**AIM OF THE TASK**: Every line in the data below has to be repeated exactly; no picture belongs in the result.

**DATA EXTRACT**:
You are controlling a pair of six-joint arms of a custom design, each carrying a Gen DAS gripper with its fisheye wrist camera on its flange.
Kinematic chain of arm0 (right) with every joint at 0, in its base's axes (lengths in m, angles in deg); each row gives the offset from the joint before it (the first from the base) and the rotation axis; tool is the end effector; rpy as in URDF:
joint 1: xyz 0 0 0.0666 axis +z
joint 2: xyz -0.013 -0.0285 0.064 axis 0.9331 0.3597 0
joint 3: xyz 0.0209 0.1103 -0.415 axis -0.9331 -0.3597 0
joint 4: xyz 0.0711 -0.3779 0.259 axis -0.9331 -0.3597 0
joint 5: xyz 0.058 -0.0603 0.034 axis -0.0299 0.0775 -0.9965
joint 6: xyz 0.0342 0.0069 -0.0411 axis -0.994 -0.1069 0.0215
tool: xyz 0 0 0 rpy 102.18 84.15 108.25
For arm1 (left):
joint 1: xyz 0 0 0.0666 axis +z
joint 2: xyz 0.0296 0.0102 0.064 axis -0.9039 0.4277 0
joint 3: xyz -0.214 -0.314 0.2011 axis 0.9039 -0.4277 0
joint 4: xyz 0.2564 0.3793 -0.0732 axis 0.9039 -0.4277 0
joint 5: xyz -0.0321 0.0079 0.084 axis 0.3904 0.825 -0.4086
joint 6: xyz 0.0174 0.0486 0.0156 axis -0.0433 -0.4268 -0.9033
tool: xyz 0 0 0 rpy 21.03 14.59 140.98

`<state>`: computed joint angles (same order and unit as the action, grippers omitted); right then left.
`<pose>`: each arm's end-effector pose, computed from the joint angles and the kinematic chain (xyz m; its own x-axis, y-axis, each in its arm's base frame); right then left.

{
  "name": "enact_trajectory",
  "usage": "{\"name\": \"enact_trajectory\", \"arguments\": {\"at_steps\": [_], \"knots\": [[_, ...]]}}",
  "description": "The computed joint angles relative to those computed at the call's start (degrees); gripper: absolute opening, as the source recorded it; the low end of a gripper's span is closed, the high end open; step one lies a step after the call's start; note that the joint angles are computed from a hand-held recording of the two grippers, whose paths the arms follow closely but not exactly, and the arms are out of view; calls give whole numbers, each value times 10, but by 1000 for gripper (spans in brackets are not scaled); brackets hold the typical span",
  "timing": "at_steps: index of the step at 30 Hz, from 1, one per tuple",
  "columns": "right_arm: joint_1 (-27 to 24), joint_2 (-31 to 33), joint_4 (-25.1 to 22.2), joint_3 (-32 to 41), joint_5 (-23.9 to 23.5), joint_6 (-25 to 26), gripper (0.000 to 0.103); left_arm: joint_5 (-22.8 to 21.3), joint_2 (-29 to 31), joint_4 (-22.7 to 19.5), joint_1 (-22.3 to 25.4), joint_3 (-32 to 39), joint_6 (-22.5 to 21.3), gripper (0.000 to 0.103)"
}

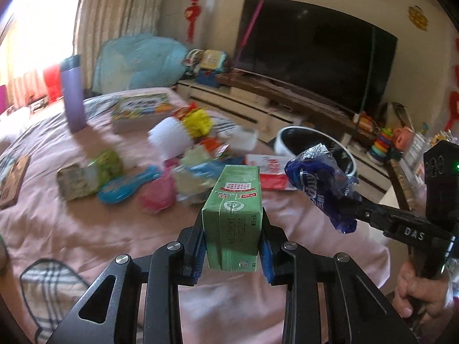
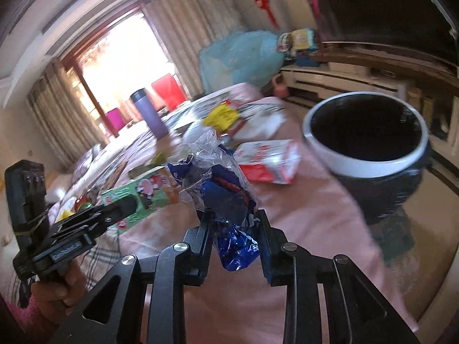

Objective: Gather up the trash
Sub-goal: 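Carry carton and wrapper over the bin and open both tools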

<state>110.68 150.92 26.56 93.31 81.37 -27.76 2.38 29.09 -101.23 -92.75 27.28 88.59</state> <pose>0.3113 0.2722 0.2949 -0.6695 0.0456 -0.7414 -0.3101 0.8898 0.3347 0.2915 -0.1519 0.3352 -0.6246 0.0077 -0.7809 0.2256 0.9591 -0.1709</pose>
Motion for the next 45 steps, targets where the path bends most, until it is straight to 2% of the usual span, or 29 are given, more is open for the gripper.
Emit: {"name": "enact_trajectory", "arguments": {"at_steps": [10, 20, 31, 42, 43, 45], "knots": [[-70, -36, -21, -17, 5, -5, 29, 14, 119, 51, -19, 66, -37, 30], [-149, -26, -42, 8, -14, 8, 29, 25, 239, 82, -25, 157, -57, 30], [-213, 27, -67, 51, -65, 37, 29, 42, 371, 63, -27, 281, -65, 30], [-247, 54, -76, 74, -101, 49, 31, 54, 449, 27, -25, 363, -64, 31], [-248, 56, -77, 77, -106, 50, 32, 54, 453, 24, -25, 367, -61, 32], [-252, 59, -75, 80, -113, 51, 39, 51, 454, 21, -25, 371, -56, 43]]}}
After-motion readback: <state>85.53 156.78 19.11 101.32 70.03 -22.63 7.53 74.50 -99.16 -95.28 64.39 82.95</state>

**YOUR RESPONSE**:
You are controlling a pair of six-joint arms of a custom design, each carrying a Gen DAS gripper with its fisheye wrist camera on its flange.
Kinematic chain of arm0 (right) with every joint at 0, in its base's axes (lengths in m, angles in deg); each row gives the offset from the joint before it (the first from the base) and the rotation axis; tool is the end effector; rpy as in URDF:
joint 1: xyz 0 0 0.0666 axis +z
joint 2: xyz -0.013 -0.0285 0.064 axis 0.9331 0.3597 0
joint 3: xyz 0.0209 0.1103 -0.415 axis -0.9331 -0.3597 0
joint 4: xyz 0.0711 -0.3779 0.259 axis -0.9331 -0.3597 0
joint 5: xyz 0.058 -0.0603 0.034 axis -0.0299 0.0775 -0.9965
joint 6: xyz 0.0342 0.0069 -0.0411 axis -0.994 -0.1069 0.0215
tool: xyz 0 0 0 rpy 102.18 84.15 108.25
For arm1 (left):
joint 1: xyz 0 0 0.0666 axis +z
joint 2: xyz 0.0296 0.0102 0.064 axis -0.9039 0.4277 0
joint 3: xyz -0.214 -0.314 0.2011 axis 0.9039 -0.4277 0
joint 4: xyz 0.2564 0.3793 -0.0732 axis 0.9039 -0.4277 0
joint 5: xyz -0.0321 0.0079 0.084 axis 0.3904 0.825 -0.4086
joint 6: xyz 0.0174 0.0486 0.0156 axis -0.0433 -0.4268 -0.9033
tool: xyz 0 0 0 rpy 21.03 14.59 140.98

`<state>`: computed joint angles (same order and unit as the action, grippers omitted); right then left.
`<pose>`: each arm's end-effector pose, computed from the joint angles and the kinematic chain (xyz m; its own x-axis, y-axis, each in its arm's base frame); right then left.

{
  "name": "enact_trajectory",
  "usage": "{\"name\": \"enact_trajectory\", \"arguments\": {\"at_steps\": [_], \"knots\": [[_, ...]]}}",
  "description": "The computed joint angles relative to those computed at the call's start (degrees); gripper: absolute opening, as the source recorded it; the low end of a gripper's span is closed, the high end open; step one lies a step after the call's start; note that the joint angles are computed from a hand-held recording of the two grippers, whose paths the arms follow closely but not exactly, and the arms are out of view; calls give whole numbers, each value times 10, but by 1000 for gripper (spans in brackets are not scaled); brackets hold the typical span",
  "timing": "at_steps: index of the step at 30 Hz, from 1, one per tuple",
  "columns": "right_arm: joint_1 (-27 to 24), joint_2 (-31 to 33), joint_4 (-25.1 to 22.2), joint_3 (-32 to 41), joint_5 (-23.9 to 23.5), joint_6 (-25 to 26), gripper (0.000 to 0.103); left_arm: joint_5 (-22.8 to 21.3), joint_2 (-29 to 31), joint_4 (-22.7 to 19.5), joint_1 (-22.3 to 25.4), joint_3 (-32 to 39), joint_6 (-22.5 to 21.3), gripper (0.000 to 0.103)"
}


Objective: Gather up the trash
Sub-goal: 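Carry carton and wrapper over the bin and open both tools
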
<state>110.68 150.92 26.56 93.31 81.37 -27.76 2.38 29.09 -101.23 -92.75 27.28 88.59</state> <pose>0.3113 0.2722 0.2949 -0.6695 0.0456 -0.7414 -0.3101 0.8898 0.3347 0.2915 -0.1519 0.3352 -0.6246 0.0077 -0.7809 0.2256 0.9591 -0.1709</pose>
Motion for the next 45 steps, targets where the path bends most, until it is straight to 2% of the usual span, or 29 are given, more is open for the gripper.
Emit: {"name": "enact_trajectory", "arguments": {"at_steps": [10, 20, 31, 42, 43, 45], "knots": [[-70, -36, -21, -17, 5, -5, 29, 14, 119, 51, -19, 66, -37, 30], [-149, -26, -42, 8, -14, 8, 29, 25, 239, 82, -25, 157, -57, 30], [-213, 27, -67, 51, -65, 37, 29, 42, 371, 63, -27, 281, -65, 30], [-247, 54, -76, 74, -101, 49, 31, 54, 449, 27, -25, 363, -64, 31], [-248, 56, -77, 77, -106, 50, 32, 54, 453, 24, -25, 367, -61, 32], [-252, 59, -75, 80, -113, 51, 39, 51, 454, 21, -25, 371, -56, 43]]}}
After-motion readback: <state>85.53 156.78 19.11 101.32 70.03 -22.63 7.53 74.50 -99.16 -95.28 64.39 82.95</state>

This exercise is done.